**PROMPT:**
Using the entries below, give the count of lines that hold "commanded". Say nothing besides the number.

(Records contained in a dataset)
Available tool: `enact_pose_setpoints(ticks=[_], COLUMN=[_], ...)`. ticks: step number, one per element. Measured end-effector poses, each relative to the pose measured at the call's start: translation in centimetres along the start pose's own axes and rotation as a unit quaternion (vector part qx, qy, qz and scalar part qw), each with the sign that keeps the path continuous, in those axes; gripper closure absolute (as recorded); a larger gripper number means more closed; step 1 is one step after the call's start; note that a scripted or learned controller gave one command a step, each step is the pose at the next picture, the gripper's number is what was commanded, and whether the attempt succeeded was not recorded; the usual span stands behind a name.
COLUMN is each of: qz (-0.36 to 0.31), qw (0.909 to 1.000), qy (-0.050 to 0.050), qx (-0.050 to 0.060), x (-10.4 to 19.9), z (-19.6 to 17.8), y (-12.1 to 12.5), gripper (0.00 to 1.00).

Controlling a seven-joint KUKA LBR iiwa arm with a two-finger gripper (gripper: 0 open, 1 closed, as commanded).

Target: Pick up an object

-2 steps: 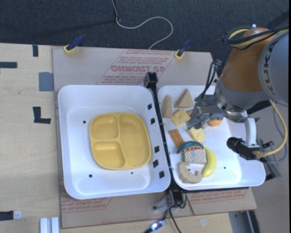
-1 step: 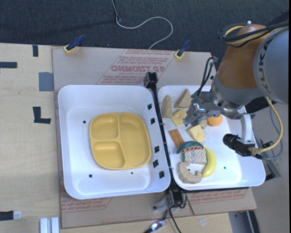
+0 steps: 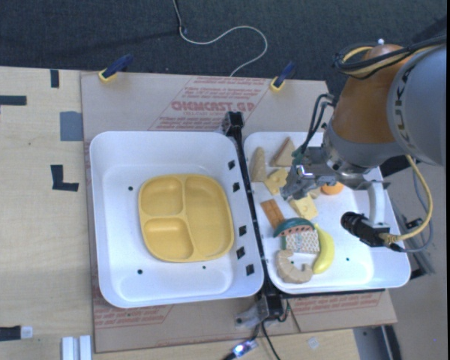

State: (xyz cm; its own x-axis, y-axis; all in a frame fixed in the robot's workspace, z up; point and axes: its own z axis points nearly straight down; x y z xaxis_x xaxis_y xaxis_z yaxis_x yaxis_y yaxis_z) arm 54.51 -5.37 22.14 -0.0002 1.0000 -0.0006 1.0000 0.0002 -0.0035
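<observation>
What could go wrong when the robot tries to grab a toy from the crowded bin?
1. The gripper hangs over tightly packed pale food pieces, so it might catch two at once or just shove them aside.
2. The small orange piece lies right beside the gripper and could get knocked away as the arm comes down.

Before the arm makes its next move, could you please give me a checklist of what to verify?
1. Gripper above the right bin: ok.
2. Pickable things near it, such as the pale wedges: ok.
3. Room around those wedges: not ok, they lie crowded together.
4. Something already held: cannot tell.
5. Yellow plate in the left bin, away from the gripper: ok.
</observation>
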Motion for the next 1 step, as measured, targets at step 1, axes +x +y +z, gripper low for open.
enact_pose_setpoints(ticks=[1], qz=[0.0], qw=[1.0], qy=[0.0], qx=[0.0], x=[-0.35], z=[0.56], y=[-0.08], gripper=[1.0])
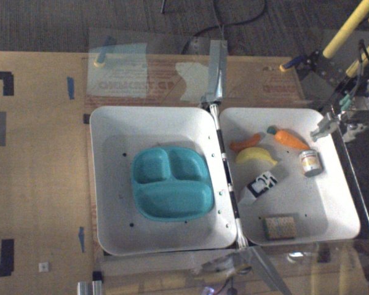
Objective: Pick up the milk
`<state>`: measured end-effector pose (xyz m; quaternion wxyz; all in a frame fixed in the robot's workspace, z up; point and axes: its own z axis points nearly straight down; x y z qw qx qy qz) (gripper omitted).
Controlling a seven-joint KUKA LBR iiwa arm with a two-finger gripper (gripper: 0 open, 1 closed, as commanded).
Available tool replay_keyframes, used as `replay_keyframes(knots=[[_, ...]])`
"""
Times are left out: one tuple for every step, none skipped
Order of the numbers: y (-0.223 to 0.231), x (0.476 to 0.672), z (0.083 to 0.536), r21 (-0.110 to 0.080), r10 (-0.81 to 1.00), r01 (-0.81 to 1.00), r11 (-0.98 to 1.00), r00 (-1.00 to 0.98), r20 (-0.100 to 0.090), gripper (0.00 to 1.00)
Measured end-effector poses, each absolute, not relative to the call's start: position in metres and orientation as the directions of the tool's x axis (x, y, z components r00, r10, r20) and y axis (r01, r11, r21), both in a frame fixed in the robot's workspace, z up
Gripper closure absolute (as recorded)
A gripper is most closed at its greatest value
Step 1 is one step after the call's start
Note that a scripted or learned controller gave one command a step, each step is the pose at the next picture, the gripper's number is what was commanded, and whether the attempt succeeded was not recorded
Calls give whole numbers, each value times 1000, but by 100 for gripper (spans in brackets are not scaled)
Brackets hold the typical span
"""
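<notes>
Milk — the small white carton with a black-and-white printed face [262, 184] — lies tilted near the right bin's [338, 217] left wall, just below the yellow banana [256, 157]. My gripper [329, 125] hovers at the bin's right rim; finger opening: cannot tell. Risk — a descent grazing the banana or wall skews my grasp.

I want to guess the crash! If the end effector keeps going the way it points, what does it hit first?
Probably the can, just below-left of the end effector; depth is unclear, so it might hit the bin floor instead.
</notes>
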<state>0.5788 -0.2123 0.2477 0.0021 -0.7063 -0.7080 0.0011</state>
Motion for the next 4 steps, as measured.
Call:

**TASK ANSWER:**
4